Shamans among the Indians of the Southeast came in several versions, each with a specialized field of expertise. There were the healers, who fasted in preparation for a cure and who got into the proper spirit of things by smoking tobacco laced with sumac leaves. During the ceremony they chanted and made invocations to the spirits, and they danced with baskets containing their own special spiritual objects – usually some small roots, animal teeth, and stones and pebbles. The healer shaman then cut into the afflicted part of the patient’s body and sucked out the foreign object that had invaded it and which was believed to be the cause of all illness. Shamans also used the sweating frame, on which the patient lay covered with Spanish moss, while charcoal glowed on the ground beneath him. If an ill person recovered despite the shaman’s best efforts, the healer was assured a generous reward; should the patient die, however, that shaman could usually begin immediate preparations to follow him into the world beyond, courtesy of his late patient’s relatives.

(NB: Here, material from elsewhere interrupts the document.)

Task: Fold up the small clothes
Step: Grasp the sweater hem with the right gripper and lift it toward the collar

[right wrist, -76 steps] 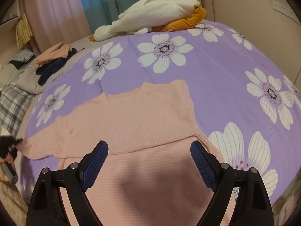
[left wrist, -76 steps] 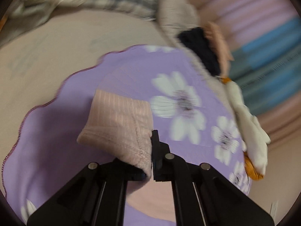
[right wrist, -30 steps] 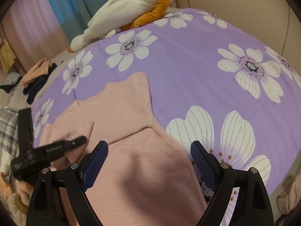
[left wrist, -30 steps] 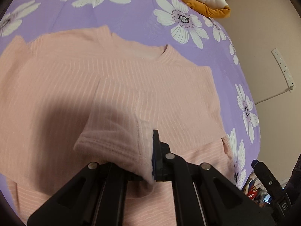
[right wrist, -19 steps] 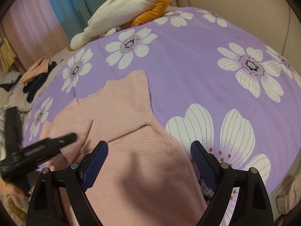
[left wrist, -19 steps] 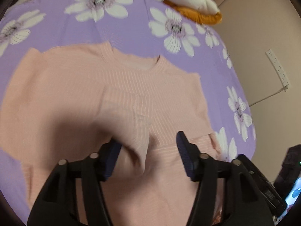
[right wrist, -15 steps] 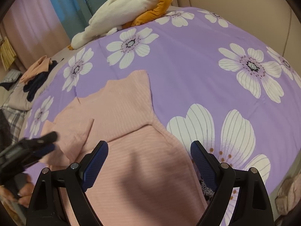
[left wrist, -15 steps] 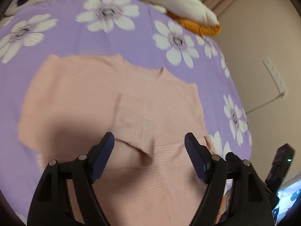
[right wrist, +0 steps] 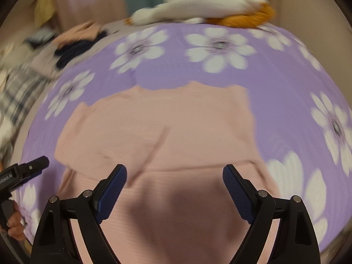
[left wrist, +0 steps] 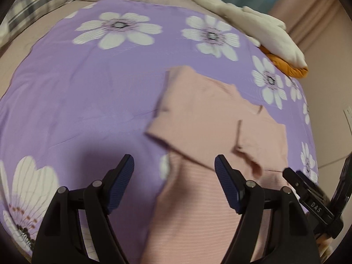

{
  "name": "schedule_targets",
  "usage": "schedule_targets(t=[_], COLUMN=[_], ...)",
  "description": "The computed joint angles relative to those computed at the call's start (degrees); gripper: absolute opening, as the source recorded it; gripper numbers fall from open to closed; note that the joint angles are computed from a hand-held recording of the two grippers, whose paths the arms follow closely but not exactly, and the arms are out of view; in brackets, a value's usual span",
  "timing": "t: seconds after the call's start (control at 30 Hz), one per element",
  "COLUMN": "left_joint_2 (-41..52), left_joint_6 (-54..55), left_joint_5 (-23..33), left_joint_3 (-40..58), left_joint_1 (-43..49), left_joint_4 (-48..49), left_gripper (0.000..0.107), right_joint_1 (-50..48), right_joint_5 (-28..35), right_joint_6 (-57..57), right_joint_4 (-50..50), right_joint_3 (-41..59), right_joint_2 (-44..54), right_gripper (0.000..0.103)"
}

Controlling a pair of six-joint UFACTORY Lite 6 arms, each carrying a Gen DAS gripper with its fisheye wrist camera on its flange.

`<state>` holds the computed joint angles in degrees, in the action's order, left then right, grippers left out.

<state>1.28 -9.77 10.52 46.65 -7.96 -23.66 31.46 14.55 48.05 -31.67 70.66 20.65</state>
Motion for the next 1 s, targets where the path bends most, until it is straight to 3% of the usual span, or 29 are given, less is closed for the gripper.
schedule_targets(t=[0.1,0.27,0.37,0.4,0.43,0.47,0.57,0.73,0.9,1.0], left_joint_2=[-2.5,-5.6,-6.9,-7.0,-7.1,-7.0,-6.8,-6.2,-4.8,-4.0], left_joint_6=[0.4,0.6,5.1,4.6,3.3,1.7,4.7,7.1,6.6,5.8], left_joint_5=[0.5,0.8,1.2,1.2,1.3,1.2,1.0,1.0,1.1,1.1], left_joint_3=[-2.4,-5.4,-6.7,-6.9,-7.0,-7.0,-6.9,-6.5,-5.4,-4.9], left_joint_1=[1.8,4.5,5.8,5.9,6.0,6.0,6.6,6.5,5.7,5.1], left_joint_4=[-0.1,0.2,-3.6,-3.0,-1.6,0.1,-2.9,-5.7,-5.2,-4.3], left_gripper=[0.074,0.074,0.074,0.074,0.074,0.074,0.074,0.074,0.074,0.074], right_joint_1=[3.7,6.3,5.8,5.4,5.1,4.9,2.7,1.0,-2.9,-6.5], right_joint_5=[4.1,14.0,16.7,16.7,17.7,18.5,17.0,16.5,8.1,3.3], right_joint_6=[-3.7,-13.7,-15.6,-16.1,-15.8,-15.2,-23.2,-28.5,-29.5,-33.3], right_joint_4=[-1.1,3.2,4.0,4.3,3.6,2.9,11.5,16.6,20.8,28.2], right_joint_3=[9.4,28.8,35.6,36.6,37.9,39.4,41.1,46.3,40.5,34.8], right_joint_2=[7.5,24.0,29.8,30.3,30.5,30.7,27.9,24.7,18.0,16.0], right_gripper=[0.086,0.068,0.046,0.035,0.015,0.010,0.010,0.010,0.010,0.010])
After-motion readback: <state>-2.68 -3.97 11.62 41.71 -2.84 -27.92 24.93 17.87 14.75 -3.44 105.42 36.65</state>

Rainmakers attempted to persuade the rain to come by ritual dances, during which they sprayed water through a perforated reed, shook rattles, and held their personal power symbols toward the heavens. If they were too successful, and the rain turned into deluges, good-weather shamans were obligated to climb the rooftops, and in equally dramatic rituals urge the clouds to move on again. But shamanistic life among most southern Indians was a precarious existence; weathermen, too, frequently paid with their lives if they failed to produce the desired results.
Among the Creek, the shaman also presided over a unique ritual, the Green Corn Dance, a tradition they held in common with the Natchez, which actually amounted to a tribal general amnesty during which all offenses short of murder were forgiven. This was a remarkable event among a people steeped in long traditions of blood feuds and eye-for-an-eye, tooth-for-a-tooth notions of justice, showing at least an occasional sense of peace and tolerance. Offenders were known sometimes to hide out in the nearby woods until the time for the Green Corn Dance arrived, and then return to their villages to be forgiven and officially be reinstated as full members of the tribe.